_Exercise instructions_
The whole of the data, every line, should come back exactly the same.

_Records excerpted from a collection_
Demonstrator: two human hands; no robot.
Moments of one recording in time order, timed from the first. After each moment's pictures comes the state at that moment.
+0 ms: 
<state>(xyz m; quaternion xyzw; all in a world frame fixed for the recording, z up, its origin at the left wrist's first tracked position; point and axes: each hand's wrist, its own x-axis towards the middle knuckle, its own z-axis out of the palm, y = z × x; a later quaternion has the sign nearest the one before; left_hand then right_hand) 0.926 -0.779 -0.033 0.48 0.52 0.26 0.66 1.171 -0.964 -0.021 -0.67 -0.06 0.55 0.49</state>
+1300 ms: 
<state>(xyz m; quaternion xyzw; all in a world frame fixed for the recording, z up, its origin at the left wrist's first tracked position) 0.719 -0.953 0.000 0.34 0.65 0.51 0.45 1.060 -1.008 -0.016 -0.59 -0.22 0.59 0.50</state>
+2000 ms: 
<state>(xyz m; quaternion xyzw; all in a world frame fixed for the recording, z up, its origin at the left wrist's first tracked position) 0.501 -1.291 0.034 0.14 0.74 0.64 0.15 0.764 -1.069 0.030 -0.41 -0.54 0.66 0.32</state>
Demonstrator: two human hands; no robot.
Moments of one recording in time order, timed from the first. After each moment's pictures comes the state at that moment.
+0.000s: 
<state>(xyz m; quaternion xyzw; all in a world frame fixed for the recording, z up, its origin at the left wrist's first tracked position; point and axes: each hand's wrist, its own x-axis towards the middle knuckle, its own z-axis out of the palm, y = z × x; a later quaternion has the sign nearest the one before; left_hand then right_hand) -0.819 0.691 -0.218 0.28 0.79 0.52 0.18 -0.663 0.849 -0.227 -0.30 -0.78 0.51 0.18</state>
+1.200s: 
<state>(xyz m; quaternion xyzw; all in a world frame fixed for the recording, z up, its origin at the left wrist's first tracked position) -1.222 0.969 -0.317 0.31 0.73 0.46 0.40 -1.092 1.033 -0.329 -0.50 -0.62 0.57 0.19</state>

_Solution for this task_
Demonstrator: two human hands; no robot.
Moments of one recording in time order, timed from the first. After each moment's pictures comes the state at that moment.
+0 ms: 
<state>(xyz m; quaternion xyzw; all in a world frame fixed for the recording, z up, its origin at the left wrist's first tracked position; point and axes: each hand's wrist, its own x-axis towards the middle knuckle, its own z-axis out of the palm, y = z × x; a later quaternion has the sign nearest the one before; left_hand then right_hand) 0.926 -0.779 -0.033 0.48 0.52 0.26 0.66 1.171 -0.964 -0.021 -0.67 -0.06 0.55 0.49</state>
+1300 ms: 
<state>(xyz m; quaternion xyzw; all in a world frame fixed for the recording, z up, its origin at the left wrist's first tracked position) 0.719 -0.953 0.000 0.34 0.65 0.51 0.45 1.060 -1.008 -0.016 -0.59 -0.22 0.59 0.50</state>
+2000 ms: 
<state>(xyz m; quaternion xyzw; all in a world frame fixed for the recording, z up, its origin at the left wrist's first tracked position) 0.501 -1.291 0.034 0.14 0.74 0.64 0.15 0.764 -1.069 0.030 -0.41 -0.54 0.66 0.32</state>
Demonstrator: two human hands; no robot.
Moments of one recording in time order, timed from the first. After each moment's pictures comes the state at that moment.
+0.000s: 
<state>(xyz m; quaternion xyzw; all in a world frame fixed for the recording, z up, its origin at the left wrist's first tracked position; point and axes: each hand's wrist, its own x-axis towards the middle knuckle, its own z-axis out of the palm, y = z × x; a later quaternion has the sign nearest the one before; left_hand then right_hand) -0.819 0.691 -0.218 0.28 0.79 0.52 0.18 -0.663 0.849 -0.227 -0.30 -0.78 0.51 0.18</state>
+1.200s: 
<state>(xyz m; quaternion xyzw; all in a world frame fixed for the recording, z up, its origin at the left wrist's first tracked position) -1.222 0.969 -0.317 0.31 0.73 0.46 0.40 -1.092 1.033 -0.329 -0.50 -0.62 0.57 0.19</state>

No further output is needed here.